Neuropathies associated with malignancy
Paraneoplastic neuropathy is relatively rare and most commonly associated with lung cancer. In particular, paraneoplastic sensory neuronopathy/ganglinopathy most commonly occurs with small cell lung cancer (often associated with anti-Hu antibody) and can precede the diagnosis of cancer by 4-12 months[48-50]. The causes of sensory neuronopathy are limited, and upon recognition, should prompt and thorough evaluation for malignancy. In addition, symmetric, sensorimotor polyneuropathy and paraneoplastic autonomic neuropathy can develop in patients with underlying cancer.
Neuropathy secondary to tumor infiltration. Direct infiltration of tumor cells into leptomeninges, cranial nerves, and nerve roots can cause peripheral nervous system dysfunction. This is particularly common with leukemia and lymphoma, resulting in mononeuropathy, multiple mononeuropathies, polyradiculopathy, plexopathy, and generalized symmetric distal or proximal polyneuropathy. Polyradiculopathies are especially common, and MRI may show compression of multiple nerve roots by the tumor.
Peripheral neuropathies associated with lymphoproliferative disorders. There is an increased incidence of peripheral neuropathy in patients with monoclonal gammopathies, and there is a well-established causal relationship between IgM monoclonal gammopathy and demyelinating sensorimotor polyneuropathy[51]. Antibodies against myelin-associated glycoprotein (MAG) are found in patients with lymphoproliferative disorders or plasmacytomas, whereas IgA and IgG monoclonal gammopathies are much less common. Multiple myeloma is commonly related to distal axonal, sensorimotor polyneuropathy. Osteosclerotic myeloma is rare, but commonly associated with polyneuropathy, sometimes simultaneously presenting with hepatosplenomegaly, cutaneous pigmentation, hypertrichosis, edema, pericardial and pleural effusions, so-called POEMS syndrome (polyneuropathy, organomegaly, endocrinopathy, M protein, and skin abnormalities). POEMS syndrome is also known to be associated with Castleman disease (angiofollicular lymph node hyperplasia).
Graft-vs.-host disease (GvHD) can cause various immune-mediated disorders, including the one against peripheral nervous system. Guillain-Barre syndrome, multiple mononeuropathies, and cranial neuropathy have been reported in patients with GVHD[52].

Summary

Peripheral nerves are affected by a broad spectrum of disorders. With technical advances that permit high-resolution MR, peripheral neuroimaging is gaining utility in evaluation of peripheral nerve disorders.
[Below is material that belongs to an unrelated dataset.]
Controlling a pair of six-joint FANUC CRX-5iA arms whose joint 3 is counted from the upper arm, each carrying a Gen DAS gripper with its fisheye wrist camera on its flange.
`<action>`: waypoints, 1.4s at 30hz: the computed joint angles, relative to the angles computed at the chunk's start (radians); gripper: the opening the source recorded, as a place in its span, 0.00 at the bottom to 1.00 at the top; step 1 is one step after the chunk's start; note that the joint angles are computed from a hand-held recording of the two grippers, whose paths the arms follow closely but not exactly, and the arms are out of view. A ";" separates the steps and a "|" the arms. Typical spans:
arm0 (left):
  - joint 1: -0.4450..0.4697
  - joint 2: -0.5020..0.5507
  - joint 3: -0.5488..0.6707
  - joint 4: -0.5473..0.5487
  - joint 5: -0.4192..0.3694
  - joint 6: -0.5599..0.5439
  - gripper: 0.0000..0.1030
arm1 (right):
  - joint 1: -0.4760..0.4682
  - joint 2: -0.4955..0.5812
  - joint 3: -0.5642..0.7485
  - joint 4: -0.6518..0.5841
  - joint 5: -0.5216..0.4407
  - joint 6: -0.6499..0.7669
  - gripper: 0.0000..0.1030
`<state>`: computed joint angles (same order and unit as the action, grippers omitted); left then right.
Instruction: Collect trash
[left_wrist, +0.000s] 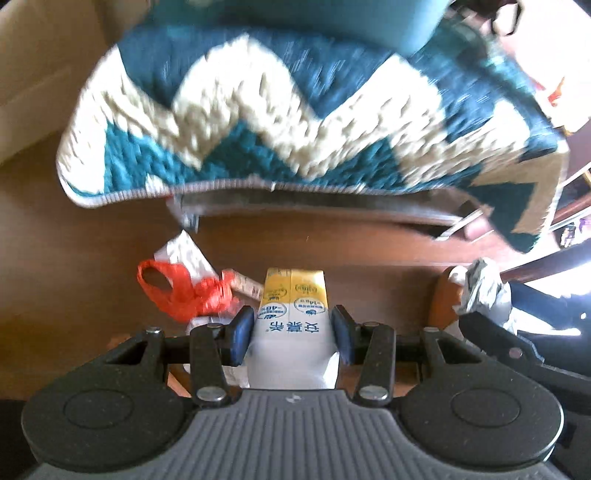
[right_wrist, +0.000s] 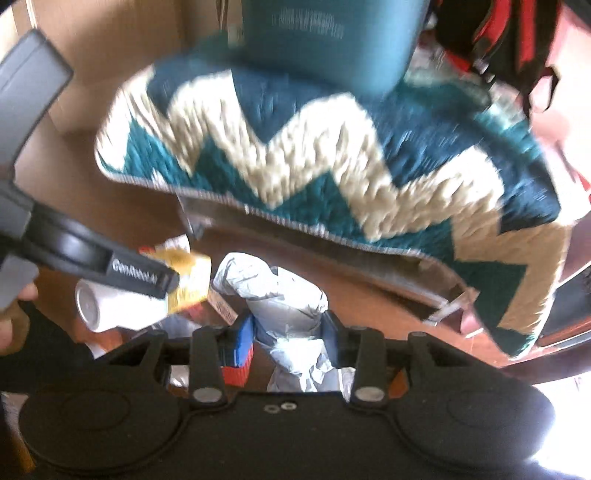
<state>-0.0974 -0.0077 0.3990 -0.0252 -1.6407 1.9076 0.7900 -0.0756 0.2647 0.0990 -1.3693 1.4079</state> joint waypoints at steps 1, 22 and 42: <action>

MR Neurography is especially useful in evaluating proximal nerve lesions that are not easily assessable with nerve conduction study; for example, MR Neurography will not only provide better diagnosis of a tumor compressing the brachial plexus than an electrophysiological study, but will also aid neurosurgeons in their plan for treatment. However, it is important for radiologists to have an understanding of the various peripheral nervous disorders and communicate the findings to the referring physicians including neurologists and neurosurgeons for optimal patient management.


Figure 4
Congo Red stain shows apple green birefringence under polarizing microscope. Note that the amorphous birefringent material invades into the vessel wall.

Key points
Distal symmetric sensorimotor polyneuropathy (DSPN) due to “dying back” axonal degeneration is the most common form of polyneuropathy and is typically caused by a toxic/metabolic conditions, such as diabetes.
Electromyography and Nerve conduction study (EMG/NCS) is an extremely useful test in determining the localization (anatomic and nerve fiber type), pathophysiology (axonal or demyelinating), acuity, and severity of neuropathies.
Axonal neuropathies typically demonstrate decreased amplitude action potentials on NCS and neurogenic motor units on EMG.
Demyelinating neuropathies show decreased conduction velocity, temporal dispersion, and prolonged distal and F-wave latencies.
MR Neurography plays an important role in evaluation of proximal, focal nerve lesions that are difficult to evaluate by EMG/NCS.